White matter is a critical part of the human nervous system, including nerve fibers that allow for the transmission of nerve impulses for normal functioning. Pelizaeus-Merzbacher disease affects the white matter of the nervous system, leaving nerve fibers exposed.
The exposure of the nerve fibers in Pelizaeus-Merzbacher disease is due to the loss of myelin. Myelin is a fatty substance that normally covers the nerve fibers, insulating them for proper nerve impulse transmissions. When Pelizaeus-Merzbacher disease affects the nervous system, the myelin is reduced in a condition known as hypomyelination. This, in turn, leads to a reduction in neurological functioning.

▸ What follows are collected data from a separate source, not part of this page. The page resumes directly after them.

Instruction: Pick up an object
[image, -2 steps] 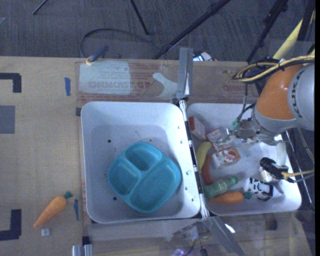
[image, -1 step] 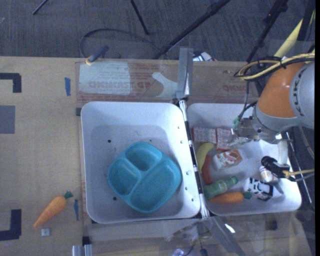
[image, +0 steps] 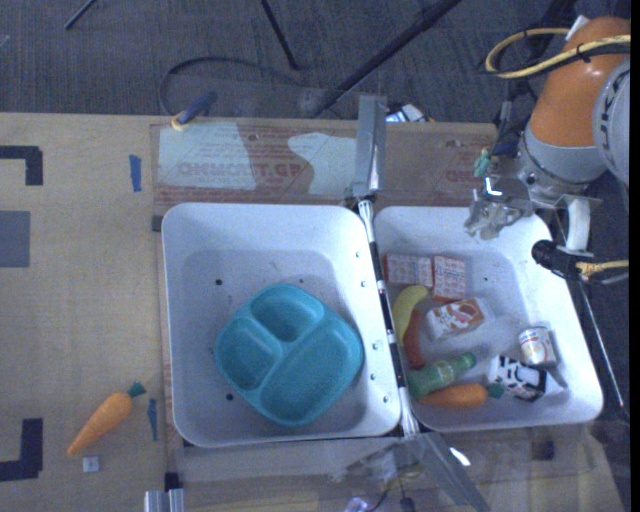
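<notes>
The arm (image: 575, 110) reached in from the right, with the claw (image: 492, 218) hanging over the upper right corner of the right bin (image: 575, 395); whether its jaws were wide or narrow could not be told, and nothing showed between them. The right bin held the objects, all lying below and apart from the claw: two red-and-white packets (image: 428, 272) near the middle, a yellow fruit (image: 408, 305) against the left wall, a white pouch (image: 455, 318) just beside it, a green bottle (image: 440, 374) and an orange carrot (image: 455, 396) along the lower edge, a small can (image: 536, 345) and a black-and-white toy (image: 520, 379) to the right. The left bin (image: 190, 250) held a teal divided tray (image: 290, 352). A second carrot (image: 102, 420) lay on the bench (image: 70, 300), left of both bins.
</notes>
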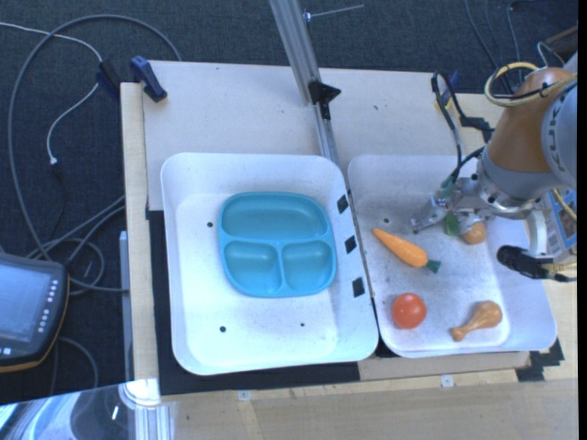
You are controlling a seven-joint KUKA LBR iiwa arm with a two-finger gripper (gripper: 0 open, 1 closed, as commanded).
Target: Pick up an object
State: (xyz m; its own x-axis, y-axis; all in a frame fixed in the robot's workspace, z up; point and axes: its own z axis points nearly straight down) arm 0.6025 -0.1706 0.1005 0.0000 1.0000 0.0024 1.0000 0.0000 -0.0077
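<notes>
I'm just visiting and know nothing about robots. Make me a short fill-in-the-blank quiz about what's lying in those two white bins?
1. The blue divided plate lies in the ____ bin.
2. The tomato in the right bin is ____ in colour.
3. Between the carrot and the chicken drumstick, the one nearer the gripper is the ____.

Missing words: left; red; carrot
</notes>
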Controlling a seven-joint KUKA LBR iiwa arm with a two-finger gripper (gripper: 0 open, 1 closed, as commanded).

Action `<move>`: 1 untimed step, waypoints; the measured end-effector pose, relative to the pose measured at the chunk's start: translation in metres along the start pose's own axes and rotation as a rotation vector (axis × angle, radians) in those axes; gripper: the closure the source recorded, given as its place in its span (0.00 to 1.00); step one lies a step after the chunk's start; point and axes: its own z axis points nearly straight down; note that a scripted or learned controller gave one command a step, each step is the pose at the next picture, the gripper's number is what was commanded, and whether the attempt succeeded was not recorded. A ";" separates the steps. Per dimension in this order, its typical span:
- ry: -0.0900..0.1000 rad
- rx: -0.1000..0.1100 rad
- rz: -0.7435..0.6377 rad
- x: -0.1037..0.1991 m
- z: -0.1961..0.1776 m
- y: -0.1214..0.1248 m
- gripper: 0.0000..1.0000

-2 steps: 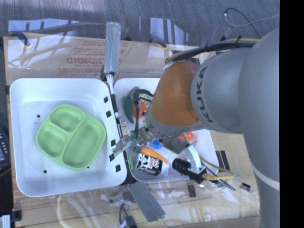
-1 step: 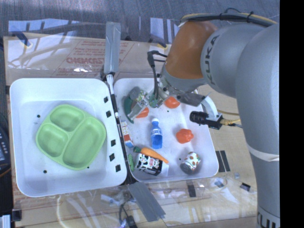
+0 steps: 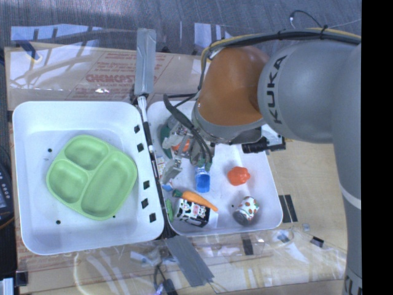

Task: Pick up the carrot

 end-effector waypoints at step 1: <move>0.000 0.000 0.001 0.000 0.000 0.000 0.00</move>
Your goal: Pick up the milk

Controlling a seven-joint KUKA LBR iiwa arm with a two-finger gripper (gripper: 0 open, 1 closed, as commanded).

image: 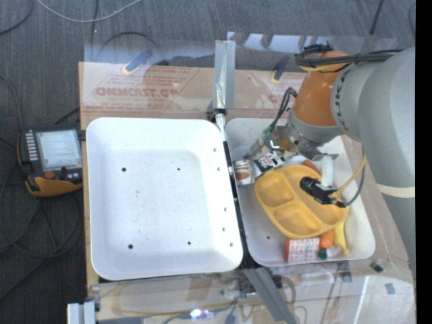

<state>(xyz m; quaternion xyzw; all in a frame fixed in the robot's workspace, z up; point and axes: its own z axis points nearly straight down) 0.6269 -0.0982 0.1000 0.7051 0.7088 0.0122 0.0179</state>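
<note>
Camera view shows what looks like the milk (268,159), a small white carton right under the gripper (273,147), with a can (243,173) just beside and a yellow plate (290,204) near, so, though I cannot tell if the gripper is wide or closed, it should squeeze only the milk.

Dark grey carpet floor (169,12) crossed by loose cables (64,9).
</note>
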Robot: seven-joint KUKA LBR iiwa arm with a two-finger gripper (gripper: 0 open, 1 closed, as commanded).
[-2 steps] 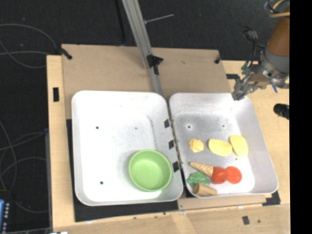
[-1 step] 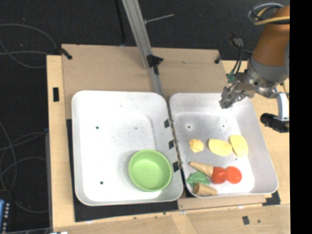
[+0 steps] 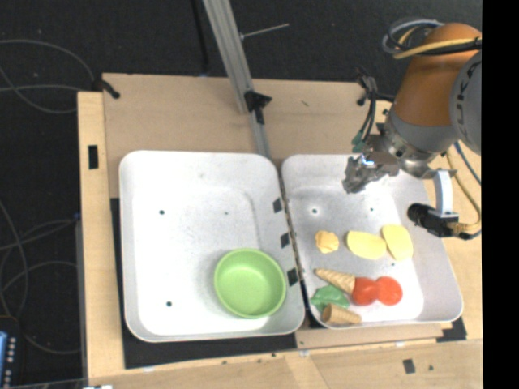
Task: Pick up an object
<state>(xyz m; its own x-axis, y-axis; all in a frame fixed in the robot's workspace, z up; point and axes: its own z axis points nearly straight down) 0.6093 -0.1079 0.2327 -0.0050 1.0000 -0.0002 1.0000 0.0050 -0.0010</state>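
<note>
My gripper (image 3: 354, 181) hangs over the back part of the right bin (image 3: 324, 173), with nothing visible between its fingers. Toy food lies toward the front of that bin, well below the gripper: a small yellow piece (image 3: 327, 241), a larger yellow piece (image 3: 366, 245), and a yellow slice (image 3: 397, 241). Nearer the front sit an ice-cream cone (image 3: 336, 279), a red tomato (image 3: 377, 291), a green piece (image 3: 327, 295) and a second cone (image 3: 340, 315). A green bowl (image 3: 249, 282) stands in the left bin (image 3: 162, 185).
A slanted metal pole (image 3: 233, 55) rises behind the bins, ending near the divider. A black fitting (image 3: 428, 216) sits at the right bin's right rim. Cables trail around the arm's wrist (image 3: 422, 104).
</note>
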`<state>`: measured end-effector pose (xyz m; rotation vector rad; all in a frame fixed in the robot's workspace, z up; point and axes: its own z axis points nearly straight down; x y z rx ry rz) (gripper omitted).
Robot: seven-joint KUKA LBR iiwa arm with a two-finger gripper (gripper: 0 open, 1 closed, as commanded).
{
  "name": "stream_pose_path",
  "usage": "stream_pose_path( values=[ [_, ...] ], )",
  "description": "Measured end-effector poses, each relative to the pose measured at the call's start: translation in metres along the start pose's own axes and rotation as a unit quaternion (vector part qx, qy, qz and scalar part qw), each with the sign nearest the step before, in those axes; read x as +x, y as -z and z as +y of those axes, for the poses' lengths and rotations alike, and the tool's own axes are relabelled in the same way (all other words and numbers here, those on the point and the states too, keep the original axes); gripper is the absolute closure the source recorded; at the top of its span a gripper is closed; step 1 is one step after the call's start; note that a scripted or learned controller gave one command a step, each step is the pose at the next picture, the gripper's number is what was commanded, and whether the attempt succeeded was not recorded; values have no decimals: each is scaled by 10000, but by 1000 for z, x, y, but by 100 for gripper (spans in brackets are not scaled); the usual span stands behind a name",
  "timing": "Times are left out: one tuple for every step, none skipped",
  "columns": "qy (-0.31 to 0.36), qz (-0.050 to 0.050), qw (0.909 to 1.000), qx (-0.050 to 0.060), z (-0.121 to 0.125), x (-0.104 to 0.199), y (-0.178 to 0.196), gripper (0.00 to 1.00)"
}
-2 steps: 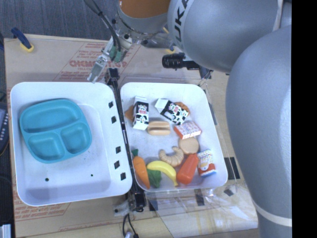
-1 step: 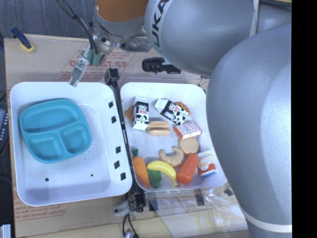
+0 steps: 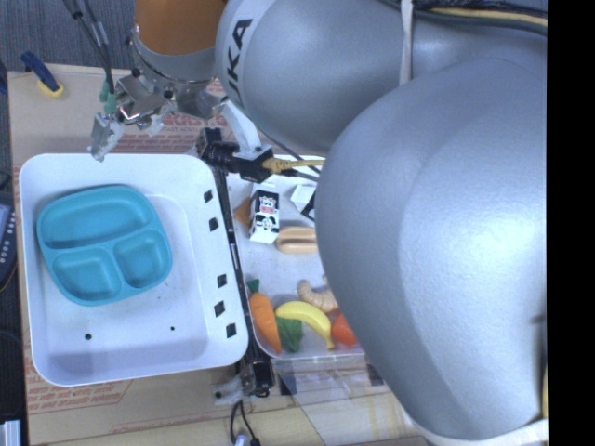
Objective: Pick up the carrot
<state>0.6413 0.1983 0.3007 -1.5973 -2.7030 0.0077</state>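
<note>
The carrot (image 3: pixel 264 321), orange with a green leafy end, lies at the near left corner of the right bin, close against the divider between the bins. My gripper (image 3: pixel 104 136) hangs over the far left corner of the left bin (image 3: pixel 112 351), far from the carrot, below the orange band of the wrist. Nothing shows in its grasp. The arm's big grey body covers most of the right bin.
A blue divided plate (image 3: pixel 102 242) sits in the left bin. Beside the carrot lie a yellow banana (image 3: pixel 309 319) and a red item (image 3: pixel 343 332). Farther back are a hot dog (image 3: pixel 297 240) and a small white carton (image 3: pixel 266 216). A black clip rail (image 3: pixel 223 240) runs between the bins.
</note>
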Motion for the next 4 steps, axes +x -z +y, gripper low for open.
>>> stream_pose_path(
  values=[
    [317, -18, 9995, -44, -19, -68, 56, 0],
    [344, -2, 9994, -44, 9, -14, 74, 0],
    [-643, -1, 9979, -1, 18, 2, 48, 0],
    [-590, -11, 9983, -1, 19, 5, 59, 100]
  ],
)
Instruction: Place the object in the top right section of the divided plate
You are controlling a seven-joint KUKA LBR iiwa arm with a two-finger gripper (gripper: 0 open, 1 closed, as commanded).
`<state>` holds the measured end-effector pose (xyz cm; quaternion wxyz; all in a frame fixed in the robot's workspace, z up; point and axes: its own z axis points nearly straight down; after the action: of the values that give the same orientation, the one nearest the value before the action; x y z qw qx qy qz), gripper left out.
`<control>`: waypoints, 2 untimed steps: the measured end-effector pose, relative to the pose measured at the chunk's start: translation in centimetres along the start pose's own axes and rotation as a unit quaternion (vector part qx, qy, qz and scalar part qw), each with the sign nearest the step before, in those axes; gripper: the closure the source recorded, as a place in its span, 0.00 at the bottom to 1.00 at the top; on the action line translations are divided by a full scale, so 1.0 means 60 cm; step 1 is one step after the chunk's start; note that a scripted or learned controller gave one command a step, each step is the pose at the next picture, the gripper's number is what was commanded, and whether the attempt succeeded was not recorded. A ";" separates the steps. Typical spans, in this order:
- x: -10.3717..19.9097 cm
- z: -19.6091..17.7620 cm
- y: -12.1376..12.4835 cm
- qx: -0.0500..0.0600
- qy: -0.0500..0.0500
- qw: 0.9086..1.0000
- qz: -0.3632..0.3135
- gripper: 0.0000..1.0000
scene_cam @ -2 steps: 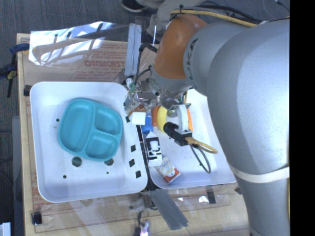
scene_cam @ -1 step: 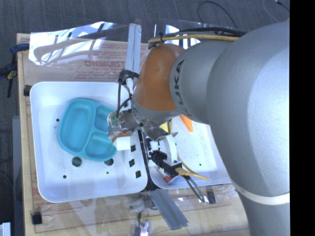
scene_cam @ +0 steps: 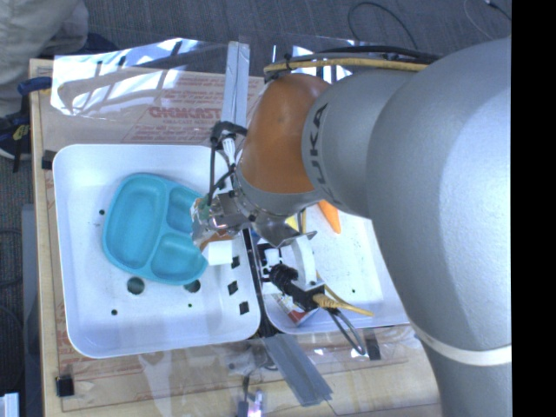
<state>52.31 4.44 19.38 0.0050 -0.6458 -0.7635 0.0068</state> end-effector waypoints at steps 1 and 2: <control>0.060 -0.126 -0.025 -0.007 0.000 0.995 0.096 1.00; 0.000 -0.020 0.007 -0.003 0.000 0.999 0.042 1.00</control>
<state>52.76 4.54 20.59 0.0029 -0.6775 -0.7355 0.0043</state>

Pelizaeus-Merzbacher disease is classified by two forms, that of classic, and that of connatal (present at birth). Both types may share symptoms, though those symptoms typically vary in severity. Classic Pelizaeus-Merzbacher disease is the most common form. It typically begins early in life, though not at infancy, with symptoms appearing in the first year. Symptoms worsen with time.
In Connatal Pelizaeus-Merzbacher disease, the symptoms are more severe and begin in infancy, worsening with age.
Unfortunately, there is no cure or normal treatment regimen for Pelizaeus-Merzbacher disease. Management typically involves physical therapy, medication for spasticity and seizures, customized wheelchairs and other interventions from a multidisciplinary team of specialists.